Recruit and retain non-clinical staff

Many operators are offering first-time retention and referral bonuses for non-clinical positions — Vivage bonuses range from $500 to $1,500 depending on the community, according to Moskowitz.

Vivage also works with the state Department of Labor to post job openings and host job fairs at shelters for non-clinical positions.

“We are out of the agency because we have a lot of high school kids working for us,” Laakso added. “We offered a pretty lucrative referral bonus up to $1,000.”

Local high schools and technical college culinary programs have helped fill the void, especially this summer, he said.

There are simply too many pandemic hurdles to jump through, while other industries like hospitality and retail do not have to comply with the regulatory requirements imposed on the entire healthcare sector.

“We’re struggling to get employees who are tired of wearing face masks 24/7 in their jobs,” Moskowitz added. “Most industries now, most professions don’t require you to wear a mask… even though Covid is still here as we know.”

Schema says PPE requirements present a “unique disadvantage” for operators trying to find non-clinical staff.

“We have people applying for laundry, housekeeping, dietetics roles and one of their first questions at the interview is ‘well do I have to wear a mask?

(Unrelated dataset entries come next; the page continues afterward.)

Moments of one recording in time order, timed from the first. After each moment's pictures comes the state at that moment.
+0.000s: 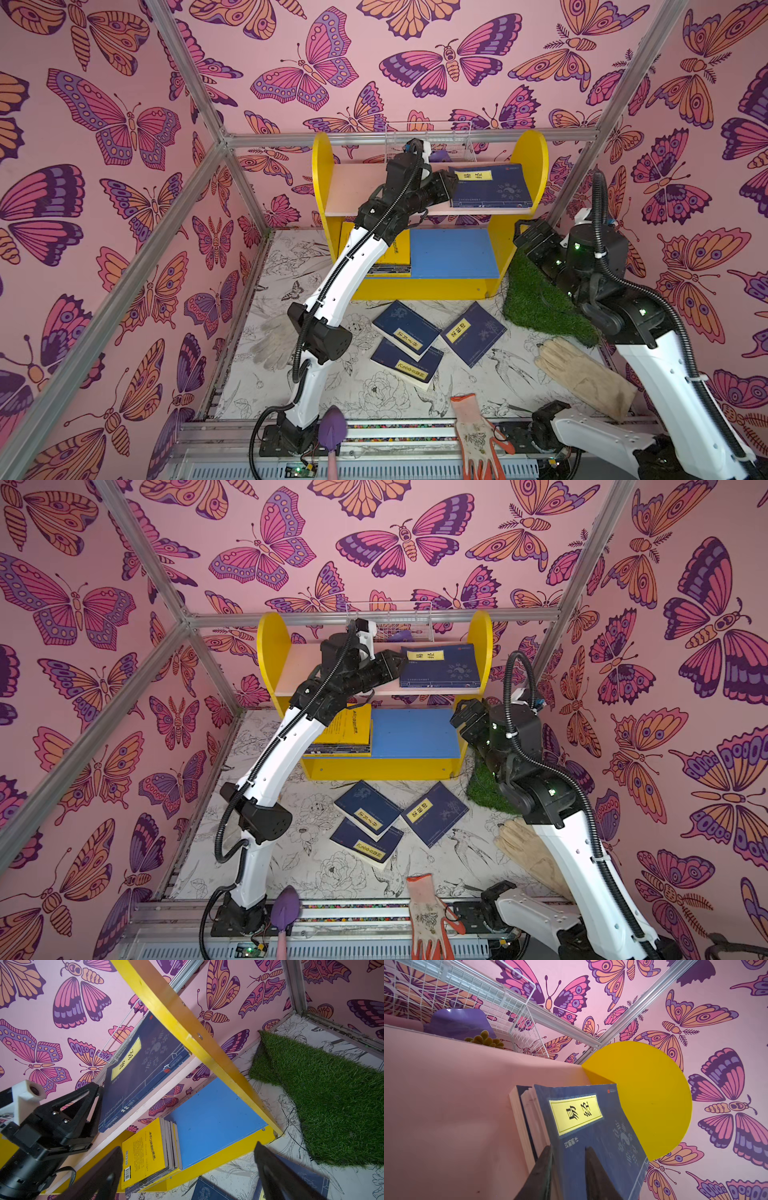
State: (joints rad) left arm -0.65 2.17 2.64 -0.60 0.17 -0.72; right arm 0.43 1.07 1.52 -0.79 0.35 0.91
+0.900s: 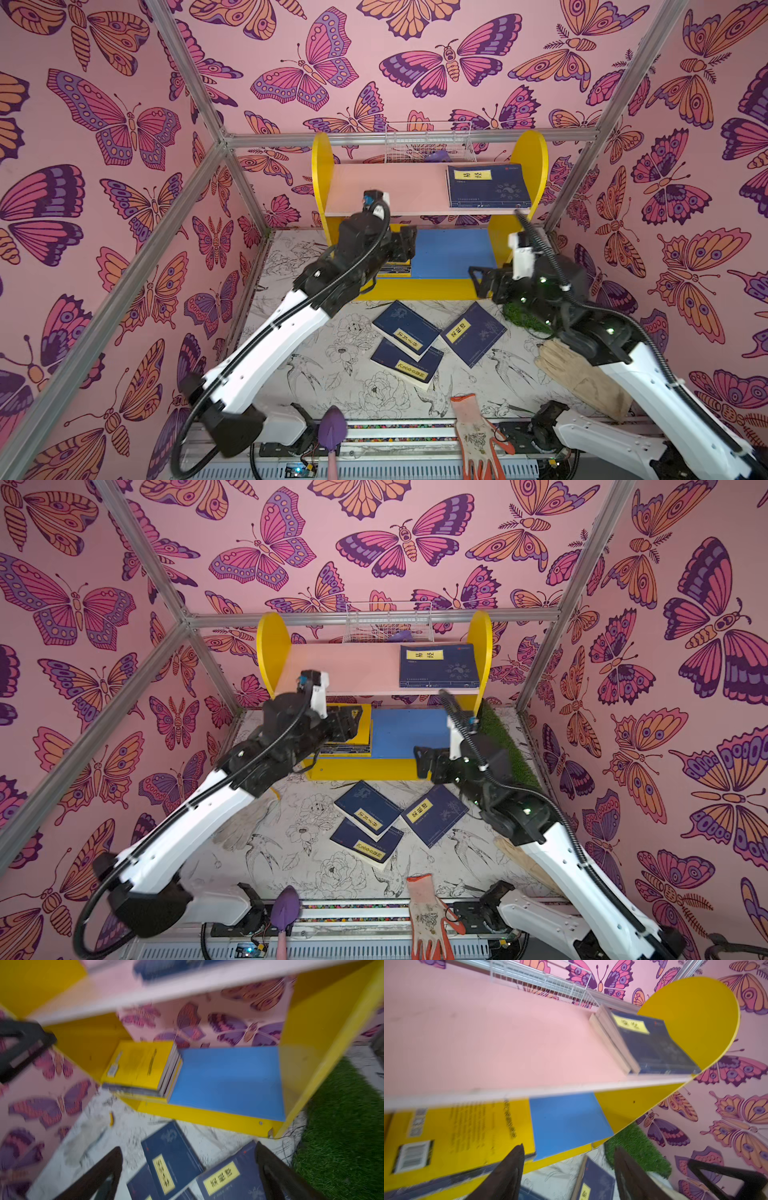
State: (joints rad) left arm -0.73 1.28 1.46 -0.47 -0.20 -0.44; right arm 0.69 0.99 1.18 -0.67 0.18 0.39
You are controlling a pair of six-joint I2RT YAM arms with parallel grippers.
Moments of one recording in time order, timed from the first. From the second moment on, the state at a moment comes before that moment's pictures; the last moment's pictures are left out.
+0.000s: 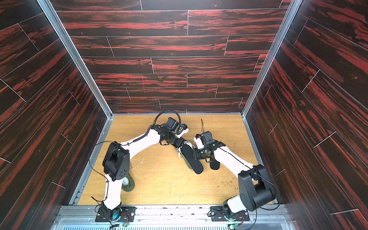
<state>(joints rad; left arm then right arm) -0.65 2.08 1.73 -0.68 0.37 -0.03 0.45 1.50 0.96 -0.53 -0.28 0.25</state>
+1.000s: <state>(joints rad) -0.65 2.07 1.70 -0.63 0.39 -0.05 0.52 1.68 1.06 -0.33 -0.15 0.58</state>
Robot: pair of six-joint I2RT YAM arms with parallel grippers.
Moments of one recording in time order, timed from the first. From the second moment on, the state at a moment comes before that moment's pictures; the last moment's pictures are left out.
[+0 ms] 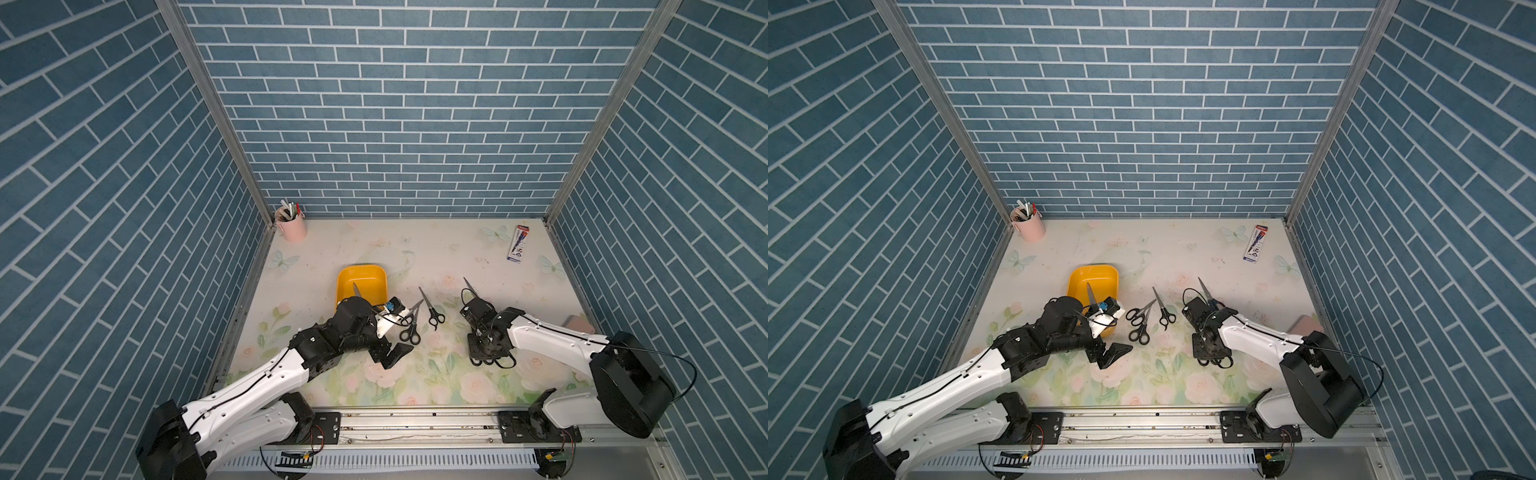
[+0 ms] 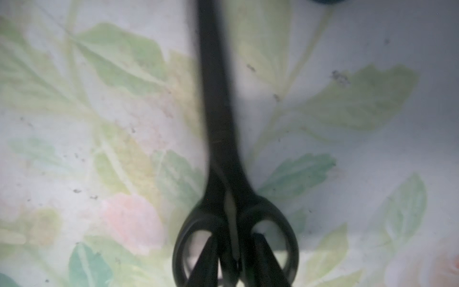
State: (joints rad) left arm -0.81 0.96 0.64 -0.31 0.29 0.05; right arm 0.71 1.41 0.69 -0.74 0.10 0.62
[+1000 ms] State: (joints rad) left arm -0.64 0.84 0.64 -0.36 -0.02 0.03; right arm 0.86 1.54 1.11 -0.78 0.11 0.61
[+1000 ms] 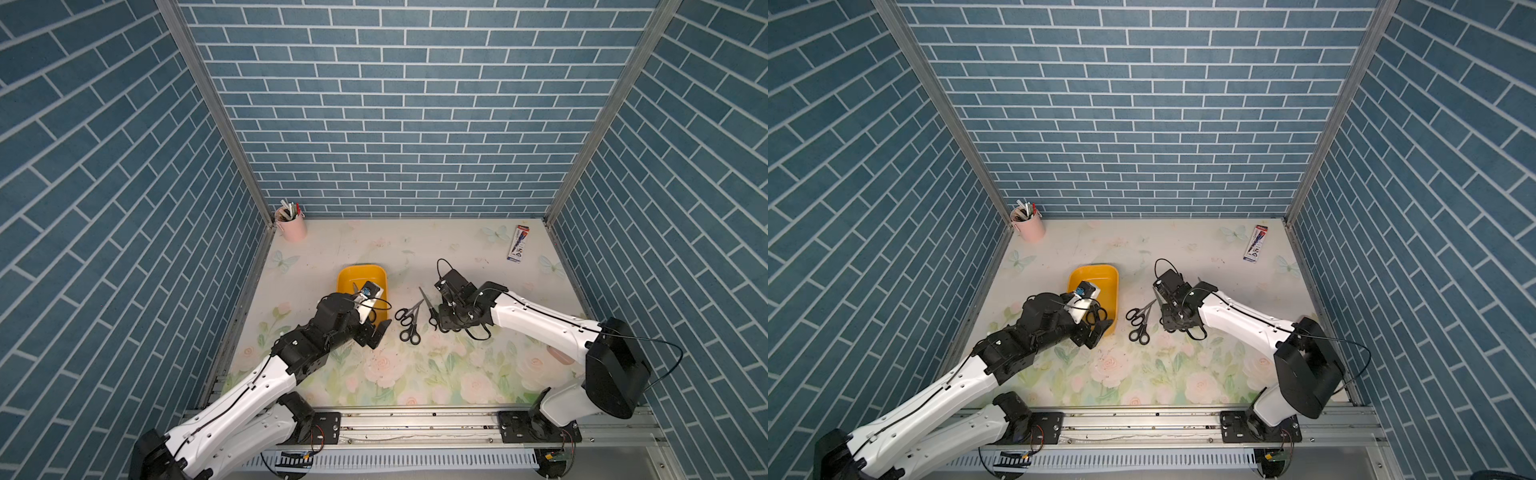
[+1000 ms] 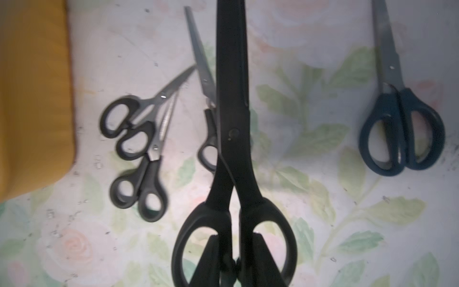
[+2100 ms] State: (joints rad) left arm -0.28 0.74 0.65 -0.37 -0.15 0.00; right arm 1.06 2.17 1.87 -0.78 -0.06 0.55
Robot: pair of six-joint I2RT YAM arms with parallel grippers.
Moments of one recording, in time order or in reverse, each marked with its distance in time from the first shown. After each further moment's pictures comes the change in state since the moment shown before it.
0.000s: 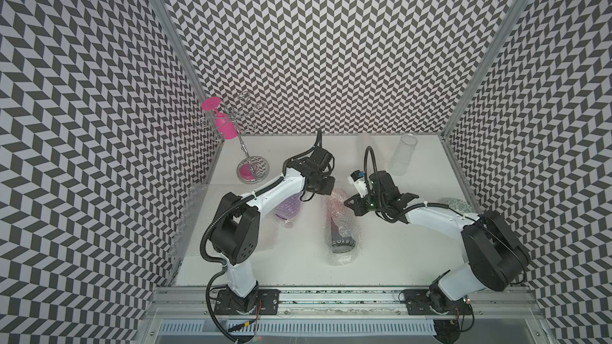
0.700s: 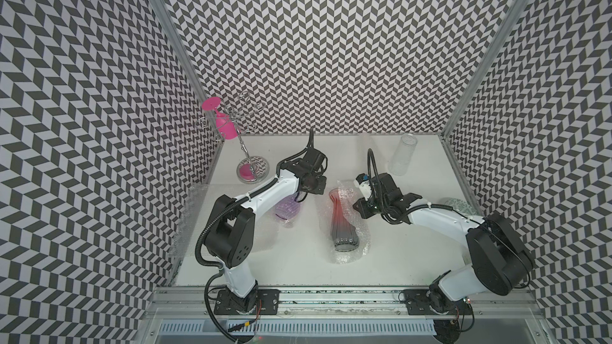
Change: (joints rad) left arm 0.036 -0.054 -0.077 0.026 -0.081 0.018; right arm -0.004 -0.038 -0.005 -0.146 0.134 -0.021
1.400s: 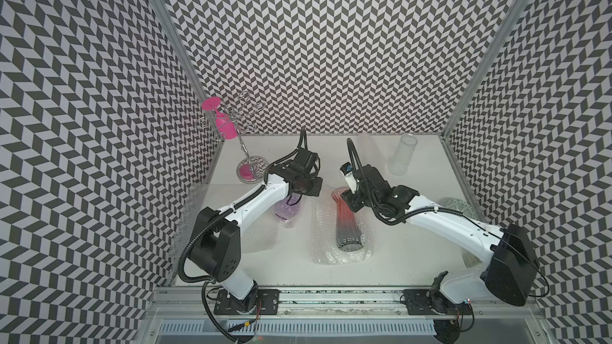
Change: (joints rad) left arm 0.023 -0.135 -0.064 -0.016 0.098 0.003; right arm 0.249 -0.053 0.310 -0.240 0.396 -0.090
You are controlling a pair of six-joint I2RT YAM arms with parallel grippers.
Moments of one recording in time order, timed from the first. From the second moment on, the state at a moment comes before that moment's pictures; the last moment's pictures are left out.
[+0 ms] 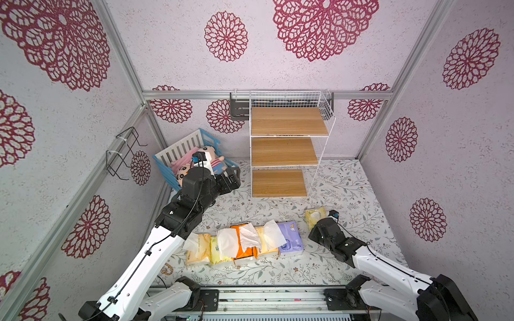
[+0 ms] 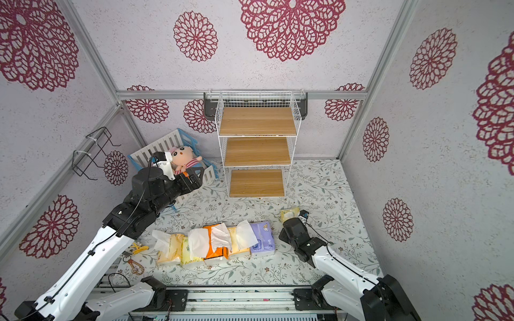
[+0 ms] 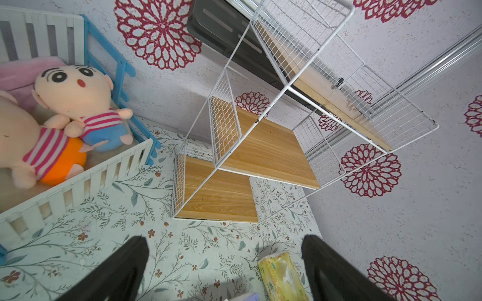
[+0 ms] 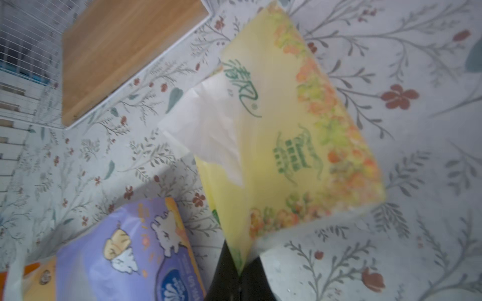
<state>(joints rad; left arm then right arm) -0.47 1.06 1.23 -0.49 -0.15 -0.65 0.55 1.02 0.39 -0.25 0.24 0.90</state>
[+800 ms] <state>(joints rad) -0.48 1.01 1.21 -0.55 -0.20 -0.70 0.67 0.87 0.62 -0.49 0.28 0.94</state>
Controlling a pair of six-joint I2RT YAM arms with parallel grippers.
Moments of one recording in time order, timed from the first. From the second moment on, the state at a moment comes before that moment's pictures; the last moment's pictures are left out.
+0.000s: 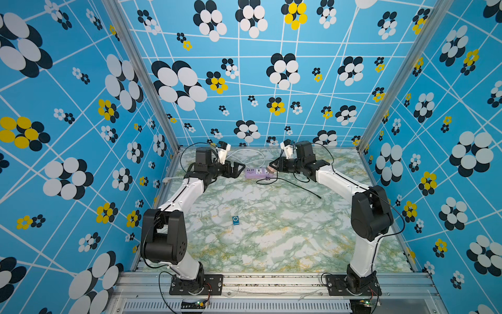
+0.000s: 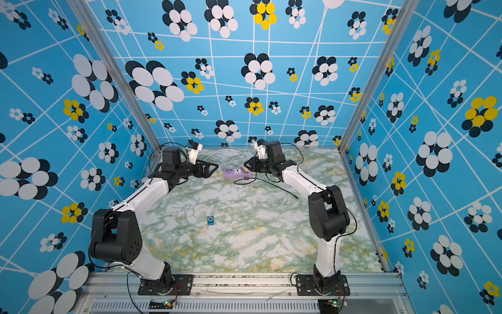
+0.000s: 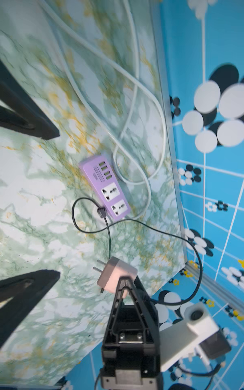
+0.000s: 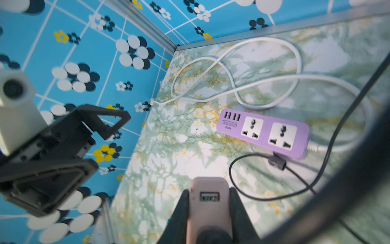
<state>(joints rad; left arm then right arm) -0.06 1.59 1.13 -0.08 0.62 -0.13 0.44 1.99 1.58 -0.20 -0.51 0.30</state>
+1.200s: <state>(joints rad) -0.05 1.25 0.90 -0.21 0.65 -0.38 0.41 2.66 2.52 -0.72 -0.81 -0.90</state>
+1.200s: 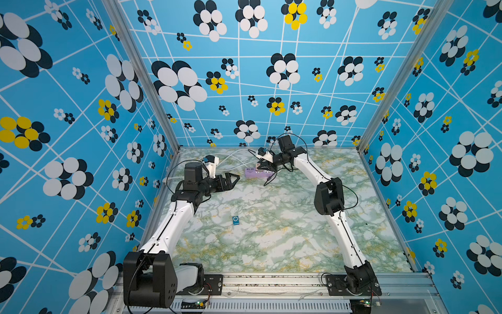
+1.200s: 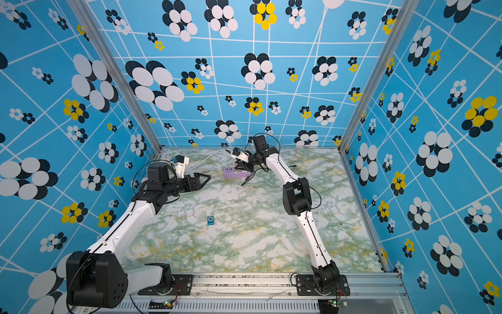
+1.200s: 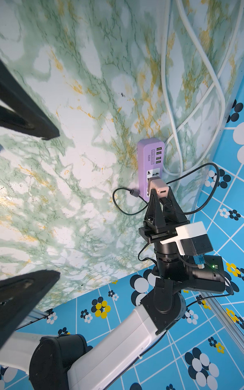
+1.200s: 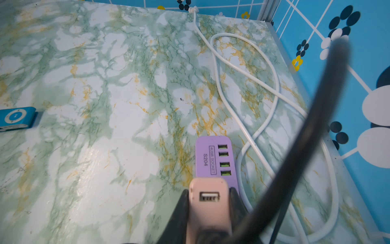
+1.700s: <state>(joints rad) -0.05 1.24 0.89 -0.21 0.67 -0.38 0.41 2.72 2.55 -0.68 -0.83 -0.91</state>
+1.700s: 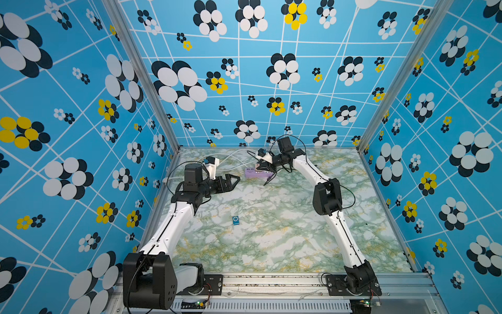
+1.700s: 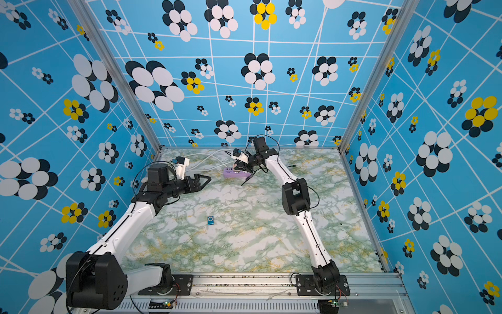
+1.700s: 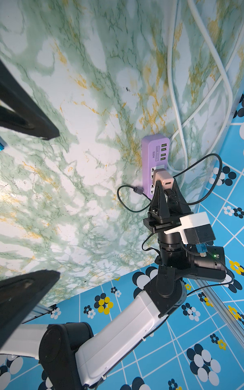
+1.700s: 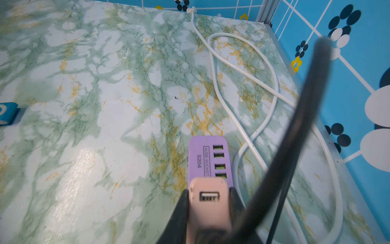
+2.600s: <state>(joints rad) -0.05 1.25 0.89 -0.17 0.70 -0.41 0.50 2.54 2.38 -1.00 -0.61 -1.04</state>
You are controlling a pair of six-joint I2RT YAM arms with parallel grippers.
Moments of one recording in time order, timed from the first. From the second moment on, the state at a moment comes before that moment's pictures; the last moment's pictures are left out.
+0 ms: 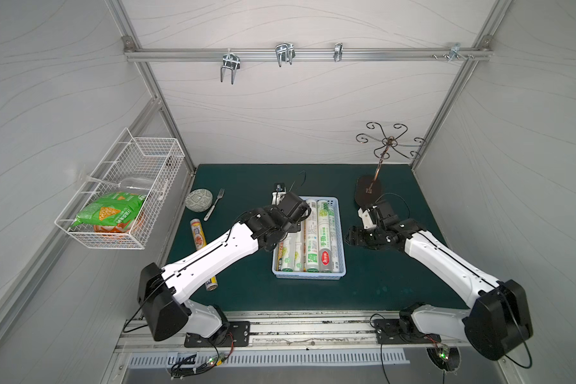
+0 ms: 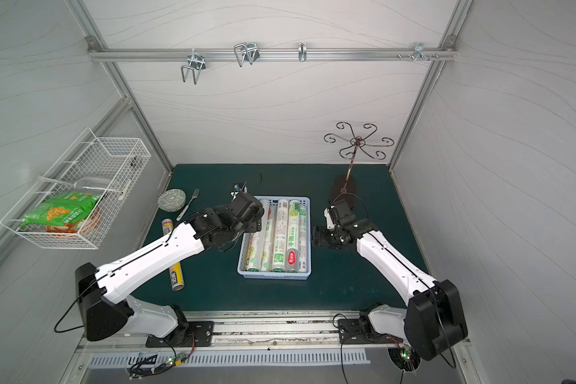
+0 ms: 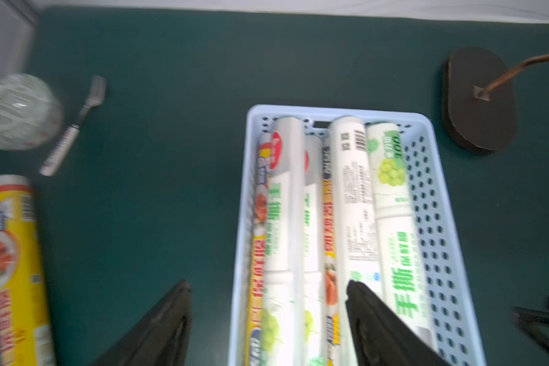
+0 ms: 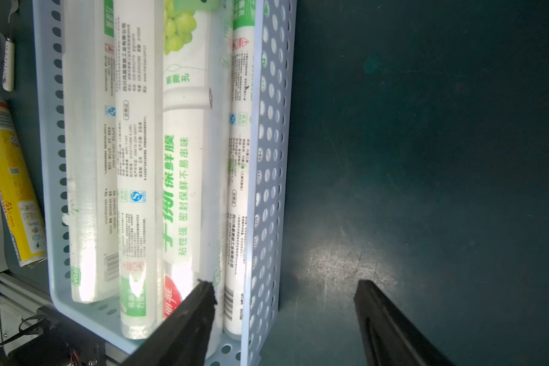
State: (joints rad) left arm -0.83 1.37 1.30 -0.90 -0.60 -0.69; right arm 0.46 1.24 0.90 -0.71 -0.20 0.45
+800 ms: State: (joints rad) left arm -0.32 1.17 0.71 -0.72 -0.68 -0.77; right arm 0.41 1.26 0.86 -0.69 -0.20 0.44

If you go to McDonald’s or Burger King, we all know the answer,” Schema said.

Outside of Covid, the long-term care environment requires non-clinical staff to be trained in dementia training, resident rights and other regulatory controls before they can hit the ground running, Laakso said.

This is another “inherent competitive disadvantage” compared to other industries, Schema added. Many potential non-clinical employees can’t afford to wait two to three weeks to get started, they can’t wait to pass multiple rounds of background checks.

“Restaurants and vendors here in the upper Midwest, they’re literally paying people to come in for an interview. They give them a gift card or entice them to show up for an interview,” Schema explained. “It’s a very dynamic time.”

The care home working environment has placed the non-clinical staff member under more scrutiny than ever before because of Covid, Laakso said.

Still, industry leaders hope high school and college students starting out as a non-clinical worker for a nursing home might consider a clinical pathway or a non-clinical supervisor position to stay in the industry. from an early age.

“You just have to be able to show people that within our profession there is a career ladder that people can move up,” Moskowitz added.

Laakso said SALMON has had some success that way, bringing in non-clinical staff at a young age, and then they see what clinical staff do in a facility and decide to pursue that career.

“We’re uncovering all the rocks and doing everything we can to get people into the building and get them interested,” Laakso said. “There are so many different paths you can take in health care and post-acute care…you can go into the kitchen, but you can end up becoming a nurse one day.”